State how many lines in the listing below include the word "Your", and add nothing besides the number.

○ ○ ○ ○ ○ ○ ○

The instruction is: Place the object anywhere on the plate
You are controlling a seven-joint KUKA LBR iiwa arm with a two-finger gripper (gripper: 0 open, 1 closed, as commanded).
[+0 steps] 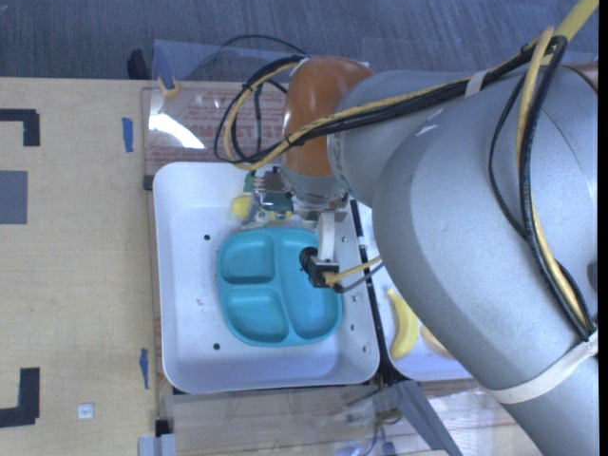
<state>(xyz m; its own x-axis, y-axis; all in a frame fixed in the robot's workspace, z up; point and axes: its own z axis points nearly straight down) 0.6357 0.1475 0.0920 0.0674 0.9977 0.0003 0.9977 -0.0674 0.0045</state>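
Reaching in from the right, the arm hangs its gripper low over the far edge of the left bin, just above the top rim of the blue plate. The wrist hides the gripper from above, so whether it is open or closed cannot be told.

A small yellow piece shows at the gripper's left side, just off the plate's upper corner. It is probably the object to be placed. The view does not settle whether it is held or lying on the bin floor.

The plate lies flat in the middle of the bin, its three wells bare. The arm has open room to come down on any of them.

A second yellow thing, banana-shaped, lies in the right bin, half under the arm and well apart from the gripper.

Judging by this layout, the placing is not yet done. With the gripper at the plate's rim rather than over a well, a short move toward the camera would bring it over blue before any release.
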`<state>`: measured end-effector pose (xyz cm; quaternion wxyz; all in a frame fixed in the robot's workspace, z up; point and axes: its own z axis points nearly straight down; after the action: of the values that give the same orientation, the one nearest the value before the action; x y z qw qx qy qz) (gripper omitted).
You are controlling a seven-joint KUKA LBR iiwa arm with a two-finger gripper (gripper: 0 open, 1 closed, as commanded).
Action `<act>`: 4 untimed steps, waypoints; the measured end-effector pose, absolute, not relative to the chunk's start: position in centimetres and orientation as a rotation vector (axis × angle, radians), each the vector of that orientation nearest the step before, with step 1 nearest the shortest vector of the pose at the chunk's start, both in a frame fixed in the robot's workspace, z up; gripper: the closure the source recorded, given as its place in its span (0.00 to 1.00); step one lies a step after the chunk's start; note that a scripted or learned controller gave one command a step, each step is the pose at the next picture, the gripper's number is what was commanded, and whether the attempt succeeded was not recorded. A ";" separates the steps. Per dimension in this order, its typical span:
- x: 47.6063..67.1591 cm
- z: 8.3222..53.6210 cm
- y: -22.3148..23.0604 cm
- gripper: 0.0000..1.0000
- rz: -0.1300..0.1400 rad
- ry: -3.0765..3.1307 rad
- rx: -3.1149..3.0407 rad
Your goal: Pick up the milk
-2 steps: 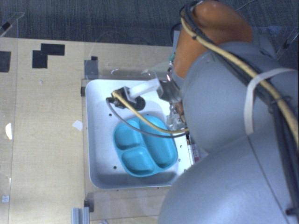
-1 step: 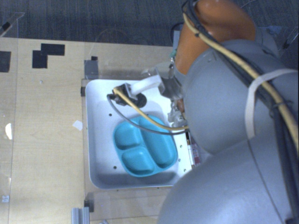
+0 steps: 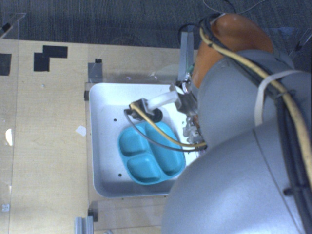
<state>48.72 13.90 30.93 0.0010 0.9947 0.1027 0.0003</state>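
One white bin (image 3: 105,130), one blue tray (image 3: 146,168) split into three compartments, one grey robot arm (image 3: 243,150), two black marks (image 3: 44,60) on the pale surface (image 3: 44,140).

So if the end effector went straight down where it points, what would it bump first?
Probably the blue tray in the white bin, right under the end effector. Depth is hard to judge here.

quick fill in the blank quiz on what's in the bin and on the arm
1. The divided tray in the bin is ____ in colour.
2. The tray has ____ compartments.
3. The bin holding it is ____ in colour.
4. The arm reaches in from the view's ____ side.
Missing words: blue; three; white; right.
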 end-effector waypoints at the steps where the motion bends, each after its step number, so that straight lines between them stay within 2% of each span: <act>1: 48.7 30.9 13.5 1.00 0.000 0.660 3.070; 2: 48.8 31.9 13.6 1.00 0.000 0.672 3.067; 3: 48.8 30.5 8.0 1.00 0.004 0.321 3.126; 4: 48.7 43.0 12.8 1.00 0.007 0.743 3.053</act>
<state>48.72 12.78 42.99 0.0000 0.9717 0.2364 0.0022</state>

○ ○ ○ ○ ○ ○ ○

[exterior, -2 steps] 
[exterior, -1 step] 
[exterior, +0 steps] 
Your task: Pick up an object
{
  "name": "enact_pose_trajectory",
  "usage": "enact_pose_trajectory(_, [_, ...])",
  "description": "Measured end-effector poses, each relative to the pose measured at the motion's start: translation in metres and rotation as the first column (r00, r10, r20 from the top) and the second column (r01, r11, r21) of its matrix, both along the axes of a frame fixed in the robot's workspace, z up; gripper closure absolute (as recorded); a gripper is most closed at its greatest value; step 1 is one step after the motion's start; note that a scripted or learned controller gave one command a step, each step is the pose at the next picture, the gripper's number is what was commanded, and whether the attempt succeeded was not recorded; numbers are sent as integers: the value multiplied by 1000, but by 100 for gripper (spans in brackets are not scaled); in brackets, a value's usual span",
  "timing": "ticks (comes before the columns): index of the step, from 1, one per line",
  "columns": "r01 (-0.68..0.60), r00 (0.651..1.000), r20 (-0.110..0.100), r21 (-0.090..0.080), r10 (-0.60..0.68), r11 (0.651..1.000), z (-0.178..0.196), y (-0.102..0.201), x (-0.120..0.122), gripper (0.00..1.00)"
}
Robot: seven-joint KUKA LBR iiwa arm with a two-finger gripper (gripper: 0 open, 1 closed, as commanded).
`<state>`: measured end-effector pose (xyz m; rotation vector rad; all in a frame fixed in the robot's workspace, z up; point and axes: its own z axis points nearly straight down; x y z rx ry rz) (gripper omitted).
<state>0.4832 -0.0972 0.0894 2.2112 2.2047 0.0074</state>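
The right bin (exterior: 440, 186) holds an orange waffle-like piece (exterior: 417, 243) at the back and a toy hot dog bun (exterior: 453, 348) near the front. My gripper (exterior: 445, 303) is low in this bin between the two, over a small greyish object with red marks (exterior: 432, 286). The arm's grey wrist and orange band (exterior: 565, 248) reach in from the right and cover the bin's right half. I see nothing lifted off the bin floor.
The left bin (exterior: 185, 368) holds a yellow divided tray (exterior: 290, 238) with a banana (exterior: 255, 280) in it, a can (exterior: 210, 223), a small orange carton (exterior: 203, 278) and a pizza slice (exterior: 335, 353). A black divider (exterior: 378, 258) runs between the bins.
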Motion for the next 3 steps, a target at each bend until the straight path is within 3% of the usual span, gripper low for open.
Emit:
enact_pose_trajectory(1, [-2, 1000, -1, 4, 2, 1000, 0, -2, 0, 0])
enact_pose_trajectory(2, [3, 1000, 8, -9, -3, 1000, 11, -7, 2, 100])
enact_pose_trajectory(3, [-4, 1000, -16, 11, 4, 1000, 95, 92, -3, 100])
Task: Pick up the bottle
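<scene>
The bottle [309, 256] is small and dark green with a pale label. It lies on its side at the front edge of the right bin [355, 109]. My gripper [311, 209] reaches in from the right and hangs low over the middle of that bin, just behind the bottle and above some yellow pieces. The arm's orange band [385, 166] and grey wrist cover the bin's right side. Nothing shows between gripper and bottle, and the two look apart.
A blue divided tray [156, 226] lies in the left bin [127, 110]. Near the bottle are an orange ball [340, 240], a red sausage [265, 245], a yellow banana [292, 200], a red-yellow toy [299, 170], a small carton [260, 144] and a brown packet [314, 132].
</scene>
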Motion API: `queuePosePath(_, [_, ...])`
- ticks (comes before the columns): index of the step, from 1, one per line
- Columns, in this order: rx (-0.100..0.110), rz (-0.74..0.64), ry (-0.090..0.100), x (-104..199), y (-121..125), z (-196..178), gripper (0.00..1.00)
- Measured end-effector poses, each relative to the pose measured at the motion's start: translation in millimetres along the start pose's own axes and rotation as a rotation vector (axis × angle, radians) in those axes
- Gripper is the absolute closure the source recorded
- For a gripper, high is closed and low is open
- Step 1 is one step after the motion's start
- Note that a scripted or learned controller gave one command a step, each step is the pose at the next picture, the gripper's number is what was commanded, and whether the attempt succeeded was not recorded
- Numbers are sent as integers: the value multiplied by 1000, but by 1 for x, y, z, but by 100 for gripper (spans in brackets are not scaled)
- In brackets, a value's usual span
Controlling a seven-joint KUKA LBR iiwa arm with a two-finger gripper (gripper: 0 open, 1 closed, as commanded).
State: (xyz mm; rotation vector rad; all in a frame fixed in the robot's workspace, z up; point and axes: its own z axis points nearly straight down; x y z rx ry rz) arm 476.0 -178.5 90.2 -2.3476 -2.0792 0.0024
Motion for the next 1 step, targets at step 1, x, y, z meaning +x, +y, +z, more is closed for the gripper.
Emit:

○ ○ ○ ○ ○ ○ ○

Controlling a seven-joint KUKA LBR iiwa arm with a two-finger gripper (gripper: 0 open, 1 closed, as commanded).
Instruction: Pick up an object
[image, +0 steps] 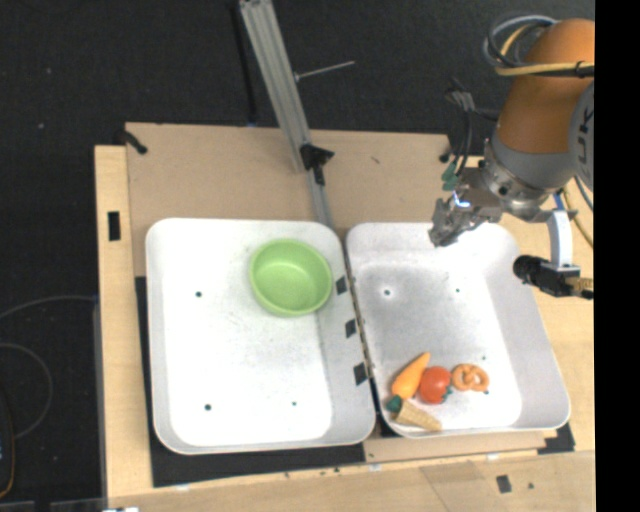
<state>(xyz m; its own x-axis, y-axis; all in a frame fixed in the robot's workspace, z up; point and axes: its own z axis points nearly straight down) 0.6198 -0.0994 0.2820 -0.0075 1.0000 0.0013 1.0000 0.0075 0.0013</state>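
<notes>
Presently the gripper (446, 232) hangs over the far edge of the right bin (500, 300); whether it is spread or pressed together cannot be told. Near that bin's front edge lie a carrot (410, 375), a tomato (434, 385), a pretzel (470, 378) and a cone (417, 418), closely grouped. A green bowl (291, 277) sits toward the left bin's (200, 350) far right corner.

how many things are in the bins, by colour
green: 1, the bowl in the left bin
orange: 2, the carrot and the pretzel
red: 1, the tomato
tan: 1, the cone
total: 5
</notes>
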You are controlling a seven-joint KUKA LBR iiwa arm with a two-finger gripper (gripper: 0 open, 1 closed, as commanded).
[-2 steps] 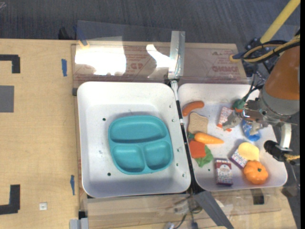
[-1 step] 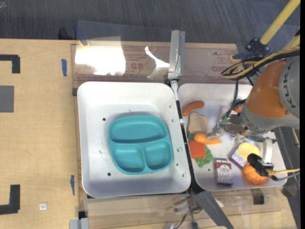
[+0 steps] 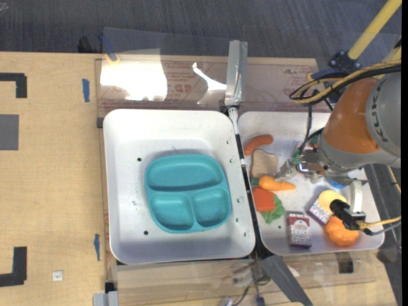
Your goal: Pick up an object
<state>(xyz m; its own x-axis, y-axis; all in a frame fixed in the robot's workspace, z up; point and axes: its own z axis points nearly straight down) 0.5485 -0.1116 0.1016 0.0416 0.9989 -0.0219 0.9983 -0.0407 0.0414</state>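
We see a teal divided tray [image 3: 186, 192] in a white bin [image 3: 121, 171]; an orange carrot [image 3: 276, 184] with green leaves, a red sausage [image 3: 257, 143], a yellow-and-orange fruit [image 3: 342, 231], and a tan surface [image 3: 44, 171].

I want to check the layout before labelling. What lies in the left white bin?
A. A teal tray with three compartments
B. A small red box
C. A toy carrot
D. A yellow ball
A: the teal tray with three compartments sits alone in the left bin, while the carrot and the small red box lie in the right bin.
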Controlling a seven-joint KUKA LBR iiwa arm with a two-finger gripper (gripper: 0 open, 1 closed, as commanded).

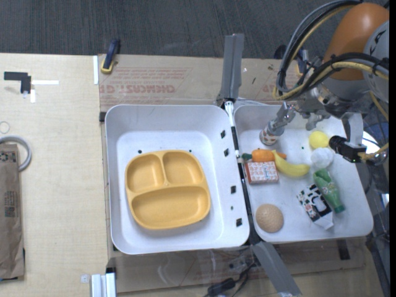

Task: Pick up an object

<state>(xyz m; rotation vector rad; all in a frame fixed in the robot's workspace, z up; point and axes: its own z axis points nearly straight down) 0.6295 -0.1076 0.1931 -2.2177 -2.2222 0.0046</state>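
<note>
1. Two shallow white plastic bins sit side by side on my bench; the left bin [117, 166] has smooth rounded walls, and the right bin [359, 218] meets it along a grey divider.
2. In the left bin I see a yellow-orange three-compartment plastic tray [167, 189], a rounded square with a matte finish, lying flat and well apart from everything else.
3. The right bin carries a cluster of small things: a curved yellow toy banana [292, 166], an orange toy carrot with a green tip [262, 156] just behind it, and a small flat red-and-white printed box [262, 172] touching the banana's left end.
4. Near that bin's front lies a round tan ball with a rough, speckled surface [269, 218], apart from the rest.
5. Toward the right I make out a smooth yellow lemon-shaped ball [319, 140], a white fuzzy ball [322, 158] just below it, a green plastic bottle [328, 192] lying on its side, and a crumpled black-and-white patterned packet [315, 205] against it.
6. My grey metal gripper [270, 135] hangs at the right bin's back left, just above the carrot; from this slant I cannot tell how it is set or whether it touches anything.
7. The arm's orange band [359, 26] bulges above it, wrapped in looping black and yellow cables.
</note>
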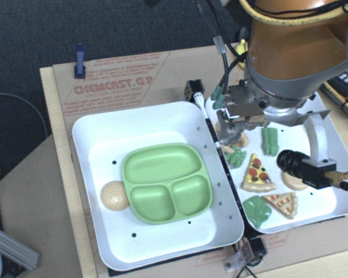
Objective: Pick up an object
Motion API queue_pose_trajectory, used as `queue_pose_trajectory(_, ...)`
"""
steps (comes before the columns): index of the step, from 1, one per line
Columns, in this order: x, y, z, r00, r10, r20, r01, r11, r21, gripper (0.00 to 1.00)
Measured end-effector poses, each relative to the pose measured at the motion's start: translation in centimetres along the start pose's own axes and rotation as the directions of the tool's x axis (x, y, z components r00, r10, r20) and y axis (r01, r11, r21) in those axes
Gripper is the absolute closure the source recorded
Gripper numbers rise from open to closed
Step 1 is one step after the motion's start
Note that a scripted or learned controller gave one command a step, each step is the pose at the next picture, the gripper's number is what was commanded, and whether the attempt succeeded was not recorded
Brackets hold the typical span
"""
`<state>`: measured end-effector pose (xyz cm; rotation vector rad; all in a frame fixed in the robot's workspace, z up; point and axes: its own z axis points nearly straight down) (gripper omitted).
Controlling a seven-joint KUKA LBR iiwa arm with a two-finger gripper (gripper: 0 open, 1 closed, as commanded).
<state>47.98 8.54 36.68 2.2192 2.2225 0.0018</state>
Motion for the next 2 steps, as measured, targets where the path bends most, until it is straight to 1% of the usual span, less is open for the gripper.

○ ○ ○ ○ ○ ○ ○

# Answer box
3